Он, как Робинзон Крузо, выцарапывал на стене дворового сарая каждый прожитый им день. Он прекрасно понимал, что все в этом мире преходяще и смотрел на меня, как на любимого ученика, который, может, в будущем тоже не побоится подергать Большого старика за бороду. Мои сверстники изучали мир по глобусу, а я, благодаря деду Филиппу, втайне был убежден, что земля плоская. Дед Филипп когда-то служил на флоте. В Тихом океане он видел одного из тех трех китов, на которых стоит мир. Он откровенно рассказывал, что кожа на китах шелушилась, им хотелось чесаться. Еще дед участвовал в Цусимском сражении и сдался японцам вместе с адмиралом Рожественским. То есть, он прожил большую поучительную жизнь.
Постоянные беседы с Дедом утвердили мою веру в неизменность мира.
Дед Филипп и Сервантес – вот мои первые учителя.
После «Цыганочки» я прочел еще несколько настоящих книг, среди них «Вопросы ленинизма» и «Переяславскую раду».
Теперь я был умный и не искал в книгах смысла.
Если мелькало подозрительно понятное слово, я знал, что это всего лишь недоработка. Известно ведь, что отсутствие судимости не наша заслуга, это всего лишь недоработка системы. Когда мой кореш Герка Ефремов, заикаясь, предложил на выбор любую из двух найденных им у отца книг, я не раздумывая взял верхнюю.
Не имело значения, какую берешь.
Если книга настоящая, она непонятна.
Герке достался «Железный поток» А. Серафимовича, а мне «Затерянный мир» Артура Конан-Дойла. Открыв книгу дома, я с радостью убедился в присутствии сладких и совершенно непонятных слов: биметаллизм… рупия… масонство… телегония… брахицефал… Пожалуй, только партеногенезис смутно напоминал знакомое партайнгеноссе… Не забывайте, война только что кончилась.
И вдруг – «…приземистая фигура появилась в освещенном квадрате двери.»
Я как бы увидел квадратного бородатого человека. Увидел совершенно явственно. Увидел в освещенном квадрате стены.
Этого не должно было быть, но я увидел.
«…Грянул выстрел, мы услышали пронзительный вопль и через секунду – глухой стук упавшего тела.»
Я ничего не мог понять.
Передо мною открылось новое окно в мир.
«…Повыше, каждый на своем камне, восседали огромные серые самцы, похожие на иссохшие чучела». Ну, точно, увидел я. Совсем как директор нашей школы – злобное иссохшее существо, которое и самцом уже не назовешь! До меня вдруг дошла страсть репортера Мелоуна. Я осознал неистовство профессора Челленджера. И занудство профессора Саммерли тоже не показалось мне отвратительным.
Ну, а что касается лорда Джона Рокстона…
«Лорд Джон Рокстон вынул из кармана небольшую коробочку из-под пилюль и показал нам великолепно играющий бриллиант, равного которому по красоте я, пожалуй, никогда не видел.

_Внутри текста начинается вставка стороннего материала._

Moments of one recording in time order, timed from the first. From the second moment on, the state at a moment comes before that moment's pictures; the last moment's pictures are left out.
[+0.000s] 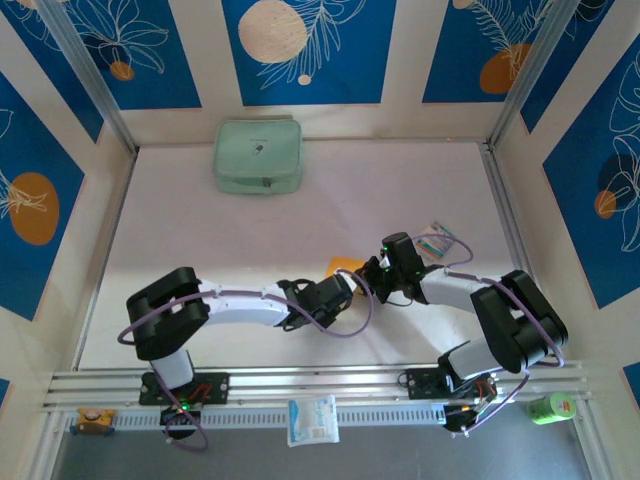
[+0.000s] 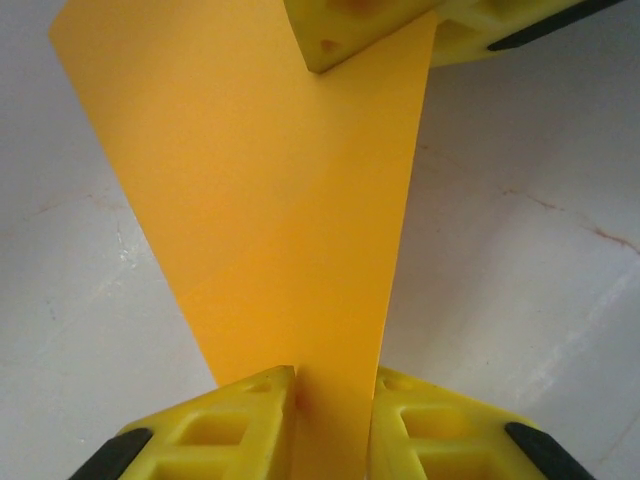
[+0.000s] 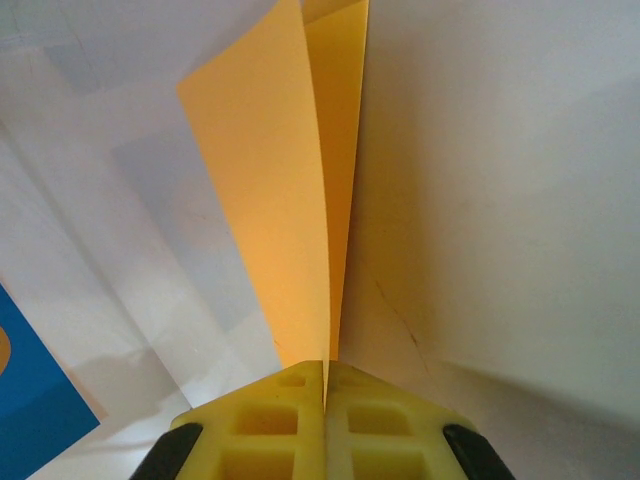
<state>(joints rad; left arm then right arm) -1.17 1.72 0.94 -0.31 -0.29 -0.20 0.47 1.44 0.49 0.06 -0.50 1.29</state>
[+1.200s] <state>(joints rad) -1.17 1.75 0.98 -0.37 -0.30 -0.21 0.47 1.44 0.49 0.06 -0.50 1.30</state>
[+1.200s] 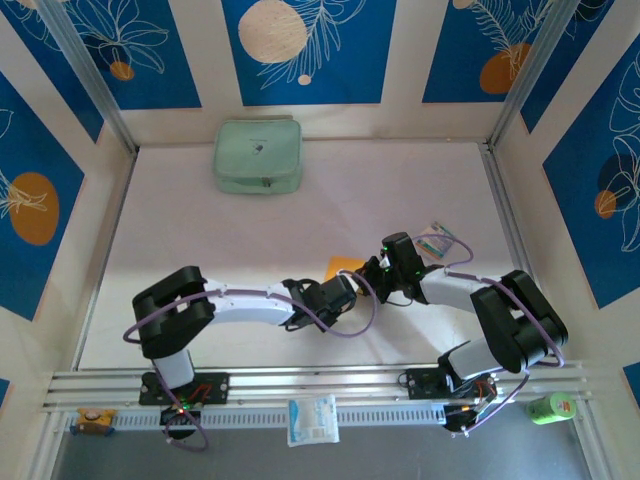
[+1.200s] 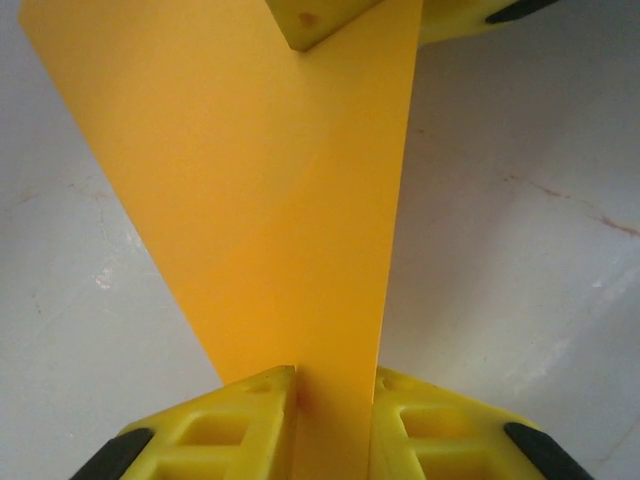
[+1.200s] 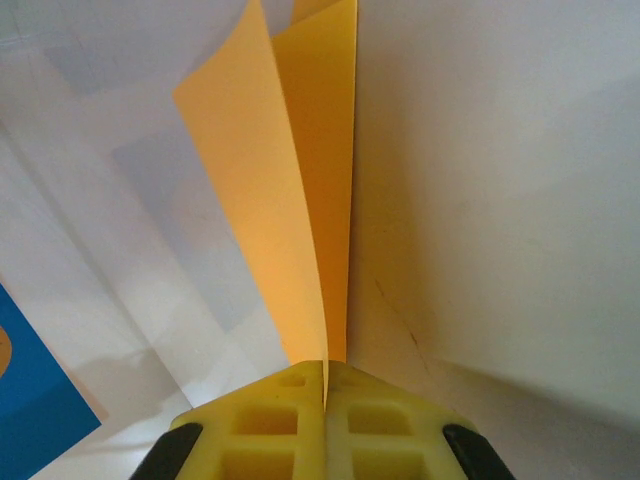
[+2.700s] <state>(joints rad) -1.18 1.74 0.98 -0.36 -0.30 -0.21 0.47 1.44 0.49 0.06 -0.50 1.30</state>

– Вот результаты моих трудов, – сказал он. – Ювелир оценил эту кучку самое меньшее в двести тысяч фунтов. Разумеется, мы поделимся поровну. Ни на что другое я не соглашусь. Ну, Челленджер, что вы сделаете на свои пятьдесят тысяч?

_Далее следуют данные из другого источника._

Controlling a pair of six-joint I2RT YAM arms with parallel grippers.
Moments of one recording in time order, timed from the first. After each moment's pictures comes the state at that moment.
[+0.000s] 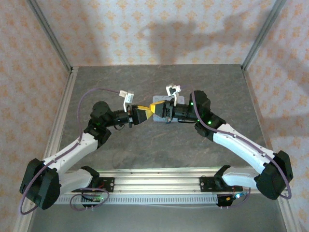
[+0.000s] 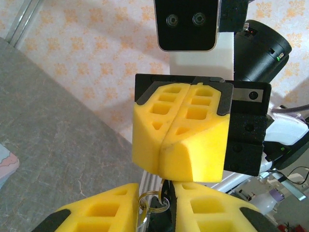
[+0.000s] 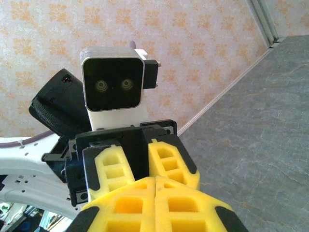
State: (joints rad) left arm -0.44 1.11 0.64 0.59 0.87 -0.78; right arm 0.69 1.18 0.93 0.17 -0.63 0.58
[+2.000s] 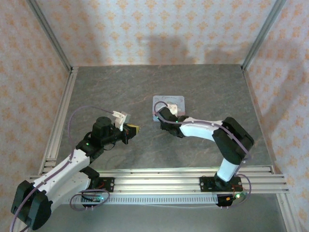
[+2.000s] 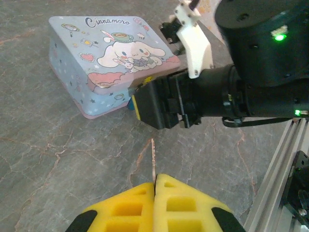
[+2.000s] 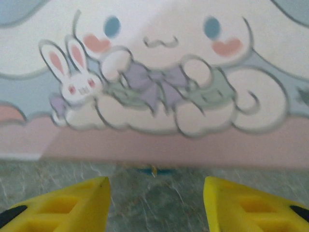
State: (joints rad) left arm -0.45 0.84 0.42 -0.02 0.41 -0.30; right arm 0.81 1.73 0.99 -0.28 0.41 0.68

– Если вы действительно настаиваете на своем великодушном решении, – сказал профессор, – то я потрачу все деньги на оборудование частного музея, о чем давно мечтаю.
– А вы, Саммерли?
– Я брошу преподавание и посвящу все свое время окончательной классификации моего собрания ископаемых мелового периода.